How about getting him clipped down short especially on his feet, rear end and tummy so you can rinse him clean every couple days? How much of a beard do you allow? Perhaps getting that trimmed down and kept cleaner would help. I had a JRT that came with quite the beard, over time I shortened it and he still looked properly wiry even with the muzzle bit at upper lip level.

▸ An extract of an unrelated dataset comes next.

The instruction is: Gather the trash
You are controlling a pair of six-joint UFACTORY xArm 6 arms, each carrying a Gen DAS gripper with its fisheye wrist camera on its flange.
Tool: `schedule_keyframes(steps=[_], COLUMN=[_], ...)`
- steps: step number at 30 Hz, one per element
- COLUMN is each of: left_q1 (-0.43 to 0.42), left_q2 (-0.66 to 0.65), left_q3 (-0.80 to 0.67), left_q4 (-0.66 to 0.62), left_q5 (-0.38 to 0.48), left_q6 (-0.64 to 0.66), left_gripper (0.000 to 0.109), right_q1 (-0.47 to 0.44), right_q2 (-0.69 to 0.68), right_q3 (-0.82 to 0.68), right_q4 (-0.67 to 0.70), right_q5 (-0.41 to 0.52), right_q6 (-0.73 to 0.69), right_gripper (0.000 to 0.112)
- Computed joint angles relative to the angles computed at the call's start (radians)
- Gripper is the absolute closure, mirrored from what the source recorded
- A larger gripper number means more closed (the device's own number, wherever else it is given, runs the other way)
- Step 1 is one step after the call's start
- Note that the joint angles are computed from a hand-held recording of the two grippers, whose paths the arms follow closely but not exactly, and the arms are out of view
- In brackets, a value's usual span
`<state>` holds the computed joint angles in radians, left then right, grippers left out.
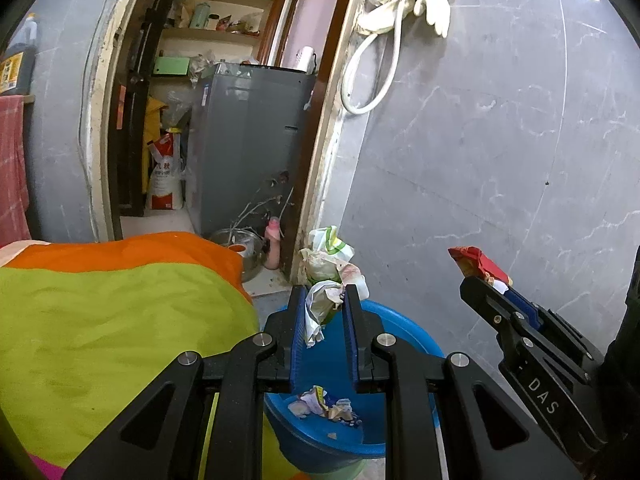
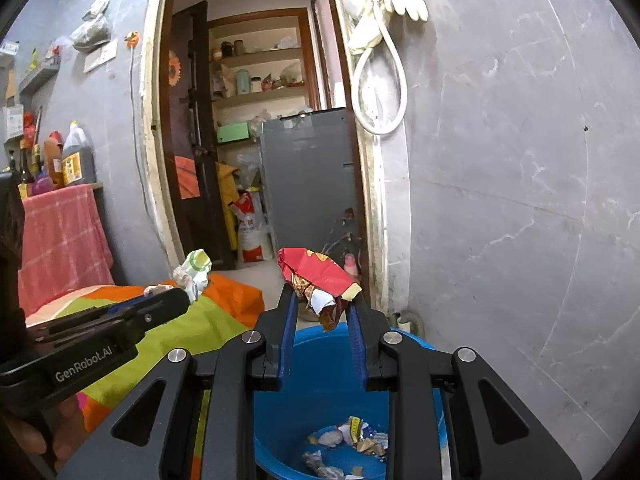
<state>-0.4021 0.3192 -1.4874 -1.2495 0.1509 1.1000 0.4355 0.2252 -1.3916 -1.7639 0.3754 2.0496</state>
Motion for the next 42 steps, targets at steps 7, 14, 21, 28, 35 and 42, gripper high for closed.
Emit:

I live in a really dry climate and put down an old bath towel on wet days to wipe feet off before they come in the house. Easy since it doesn't happen often. You could start a new routine, foot bath before coming in.


----------



## marypetlover (Mar 30, 2017)

Yes we've been having him wipe his feet before he comes up and we take him to get groomed about once a month and rinse him every 2 weeks or so but he continues to stink so I think it's probably something with his diet. We keep his feet, privates, beard, etc pretty short. We try our best to keep him out of the cat food but he's a sneaky catfood-loving guy so he does get some every so often, could that be causing the stink do you think? For his food he gets kirkland organic brand dry and wet food.


----------



## Kathyy (Jun 15, 2008)

Are his anal sacs healthy? Even though I emptied them when they bothered her Sassy stunk as she licked the area.

Grooming once a month is really great but are you combing/brushing him out between sessions? Especially if he is getting wet stuff could be trapped in all his fuzz.

Other than it being too much food and the poor cat isn't getting fed it's fine for a dog to eat cat food. Cats cannot thrive on dog food but the other way around is okay.


----------